NASA's Spitzer Space Telescope recorded an infrared image of Comet Encke, its tail, and its dust trail on July 22, 2004. The trail looks obvious becuase warm dust looks quite bright at infrared wavelengths.
NASA/JPL/Caltech/M. Kelley (Univ. of Minnesota)
Most stargazers are familiar with the dust and gas tails that form when a comet comes close to the Sun. But less well known is a comet's trail,
the river of dusty debris shed by the nucleus that travels ahead of and behind it along the orbit. This is the kind of material that creates meteor showers whenever Earth plows through it.
Comet trails have been imaged before — but with very big scopes. To mention a few examples I've found: the orbiting Infrared Space Observatory recorded the trail of periodic comet 2P/Encke in July 1997; Steward Observatory's 2.3-meter Bok Telescope imaged it in September 2002; and NASA's Spitzer Space Telescope also photographed Encke riding its dust trail in July 2004.
Periodic comet 2P/Encke, as imaged by author Mike Holloway with a 5-inch telescope and a CCD camera on February 22, 2007. At the time the comet's coma (center) shone at about magnitude 13. Arrows indicate the faint trail of material spread along Encke's orbit. Click on image for a larger, full-frame view.
Holloway Comet Observatory
On February 22, 2007, clear skies allowed me to head outside for an imaging session with only one target planned. Comet Encke, inbound on its 3.3-year orbit, was 282 million kilometers (175 million miles) from Earth. It was faint but within the limits of my equipment: an ST 10XMEI CCD attached to a Tele Vue 127is 5-inch f/5.2 refractor. I recorded a dozen 60-second exposures. Processing these images showed something unexpected. To either side of the comet was a faint straight line about where the tail would have been. My curiosity aroused, I examined each raw image for flaws or satellites that might have traveled through one or more of the images. Pixel blooming was considered but ruled out. Once again I combined the images only to find the same result.
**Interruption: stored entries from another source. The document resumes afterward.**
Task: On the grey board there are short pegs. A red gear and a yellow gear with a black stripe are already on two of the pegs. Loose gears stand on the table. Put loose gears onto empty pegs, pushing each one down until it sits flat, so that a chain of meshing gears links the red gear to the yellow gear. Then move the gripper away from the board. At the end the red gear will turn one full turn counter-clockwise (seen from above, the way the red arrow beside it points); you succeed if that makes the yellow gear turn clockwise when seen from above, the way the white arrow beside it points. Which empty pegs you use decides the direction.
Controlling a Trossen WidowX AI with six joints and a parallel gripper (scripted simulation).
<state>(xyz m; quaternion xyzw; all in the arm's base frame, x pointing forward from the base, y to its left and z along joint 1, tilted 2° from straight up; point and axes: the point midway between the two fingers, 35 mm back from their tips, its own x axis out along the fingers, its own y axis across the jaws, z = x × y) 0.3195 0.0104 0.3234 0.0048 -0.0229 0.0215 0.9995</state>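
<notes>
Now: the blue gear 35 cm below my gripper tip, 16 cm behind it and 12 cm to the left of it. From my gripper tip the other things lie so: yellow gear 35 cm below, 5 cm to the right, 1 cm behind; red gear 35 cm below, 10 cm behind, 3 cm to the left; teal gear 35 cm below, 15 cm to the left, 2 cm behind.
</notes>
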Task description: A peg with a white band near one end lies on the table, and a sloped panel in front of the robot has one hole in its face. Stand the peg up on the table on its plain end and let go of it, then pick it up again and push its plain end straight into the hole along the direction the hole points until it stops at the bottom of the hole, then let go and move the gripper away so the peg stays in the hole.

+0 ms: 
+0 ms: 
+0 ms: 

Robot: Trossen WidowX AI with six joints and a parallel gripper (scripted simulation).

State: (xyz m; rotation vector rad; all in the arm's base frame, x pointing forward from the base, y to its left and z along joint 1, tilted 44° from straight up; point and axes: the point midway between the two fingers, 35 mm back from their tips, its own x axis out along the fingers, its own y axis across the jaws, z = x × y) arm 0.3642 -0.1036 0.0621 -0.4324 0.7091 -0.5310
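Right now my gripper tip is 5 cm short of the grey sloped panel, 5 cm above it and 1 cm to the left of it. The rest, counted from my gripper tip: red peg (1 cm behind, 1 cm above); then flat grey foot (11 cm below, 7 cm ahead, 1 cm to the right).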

At this point I knew that I would need some help. So I contacted a few people who'd assisted me before in explaining features in comet images I'd taken in the past. To my surprise, that same day a reply arrived that suggested my curious feature was the comet's trail. William T. Reach of Caltech's Infrared Processing and Analysis Center had logged many hours with Spitzer data. A colleague had pointed him to my image, and he kindly offered to make the dynamical calculations needed to determine the nature of the feature I'd imaged.
Computer simulations show how dust should have been distributed around the nucleus of Comet Encke when Mike Holloway recorded his images.
William T. Reach (IPAC/Caltech)
Two days later Reach had completed his simulations. "The structures were due almost exclusively to particles millimeter size and larger,” he reported to me, “and not the result of the dust tail created as a comet comes closer to the Sun." He noted that although I hadn't broken new scientific ground, he was particularly interested because of the small telescope I'd used. "This means that there is promise for doing more of this type of observation using small telescopes," Reach continued, because it's the kind of work that isn't done very often by professional astronomers using larger instruments.
It's not obvious from the outside, but Holloway Comet Observatory took a direct lightning strike on August 4, 2006, destroying all the equipment inside. Mike Holloway has since bought new equipment — and installed a heavy-duty grounding system.
This was just exciting for me. I have in the past contributed amateur observations to NASA's Deep Impact mission, and I've posted hundreds of images just for fun. But this was a "first" for me — no doubt looking for trails will become another one of my obsessions when I image comets in the future.